We are trying to read large number of XML's and run Xquery on them in pyspark for example books xml. We are using spark-xml-utils library.
- We want to feed the directory containing xmls to pyspark.
- Run Xquery on all of them to get our results.
reference answer: Calling scala code in pyspark for XSLT transformations
The definition of xquery processor where xquery is the string of xquery:
proc = sc._jvm.com.elsevier.spark_xml_utils.xquery.XQueryProcessor.getInstance(xquery)
We are reading the files in a directory using:
sc.wholeTextFiles("xmls/test_files")
This gives us an RDD containing all the files as a list of tuples:
[ (Filename1,FileContentAsAString), (Filename2,File2ContentAsAString) ]

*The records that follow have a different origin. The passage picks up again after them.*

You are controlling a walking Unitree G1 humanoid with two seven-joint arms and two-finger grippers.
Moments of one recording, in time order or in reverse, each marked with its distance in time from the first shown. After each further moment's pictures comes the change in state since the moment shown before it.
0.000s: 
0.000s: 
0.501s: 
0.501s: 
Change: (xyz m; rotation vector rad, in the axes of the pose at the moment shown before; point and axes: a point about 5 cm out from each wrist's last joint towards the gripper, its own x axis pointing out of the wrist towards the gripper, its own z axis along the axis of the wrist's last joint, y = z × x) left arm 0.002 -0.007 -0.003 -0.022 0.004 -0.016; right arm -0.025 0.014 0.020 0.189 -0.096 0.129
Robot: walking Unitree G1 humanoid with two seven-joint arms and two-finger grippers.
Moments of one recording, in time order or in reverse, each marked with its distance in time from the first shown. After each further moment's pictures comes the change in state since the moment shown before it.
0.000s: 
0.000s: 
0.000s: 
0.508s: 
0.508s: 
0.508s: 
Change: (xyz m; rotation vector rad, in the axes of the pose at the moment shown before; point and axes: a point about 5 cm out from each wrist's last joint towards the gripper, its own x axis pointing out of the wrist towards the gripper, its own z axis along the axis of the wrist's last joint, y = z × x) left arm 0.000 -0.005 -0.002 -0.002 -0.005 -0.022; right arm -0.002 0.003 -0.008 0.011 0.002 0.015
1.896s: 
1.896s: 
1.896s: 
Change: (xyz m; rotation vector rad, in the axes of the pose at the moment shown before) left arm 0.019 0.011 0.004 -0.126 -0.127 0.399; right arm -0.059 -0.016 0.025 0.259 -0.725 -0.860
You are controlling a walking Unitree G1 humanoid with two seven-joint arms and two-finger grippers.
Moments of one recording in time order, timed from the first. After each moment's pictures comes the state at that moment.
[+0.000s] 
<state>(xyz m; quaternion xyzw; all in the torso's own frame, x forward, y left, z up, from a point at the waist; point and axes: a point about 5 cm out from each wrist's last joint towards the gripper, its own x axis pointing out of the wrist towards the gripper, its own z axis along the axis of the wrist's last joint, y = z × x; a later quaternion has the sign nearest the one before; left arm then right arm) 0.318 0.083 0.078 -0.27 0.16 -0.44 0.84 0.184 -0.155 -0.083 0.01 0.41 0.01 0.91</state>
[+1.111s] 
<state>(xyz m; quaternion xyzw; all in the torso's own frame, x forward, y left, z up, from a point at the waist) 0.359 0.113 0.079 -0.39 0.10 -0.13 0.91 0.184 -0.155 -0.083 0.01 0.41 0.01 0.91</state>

The xquery evaluates and gives us results if we run on the string (FileContentAsAString)
whole_files = sc.wholeTextFiles("xmls/test_files").collect()
proc.evaluate(whole_files[1][1])
# Prints proper xquery result for that file
Problem:
If we try to run proc.evaluate() on the RDD using lambda function, it is failing.
test_file = sc.wholeTextFiles("xmls/test_files")
test_file.map(lambda x: proc.evaluate(x[1])).collect()
# Should give us a list of xquery results
Error:
PicklingError: Could not serialize object: TypeError: can't pickle _thread.RLock objects
These functions work somehow but not the evaluate above:
Print the content xquery is applied on
test_file.map(lambda x: x[1]).collect()
# Outputs the content. if x[0], gives us the list of filenames
Return the len of characters in the contents
test_file.map(lambda x: len(x[1])).collect()
# Output: [15274, 13689, 13696]
Books example for reference:
books_xquery = """for $x in /bookstore/book
where $x/price>30
return $x/title/data()"""
proc_books = sc._jvm.com.elsevier.spark_xml_utils.xquery.XQueryProcessor.getInstance(books_xquery)
books_xml = sc.wholeTextFiles("xmls/books.xml")
books_xml.map(lambda x: proc_books.evaluate(x[1])).collect()
# Error
# I can share the stacktrace if you guys want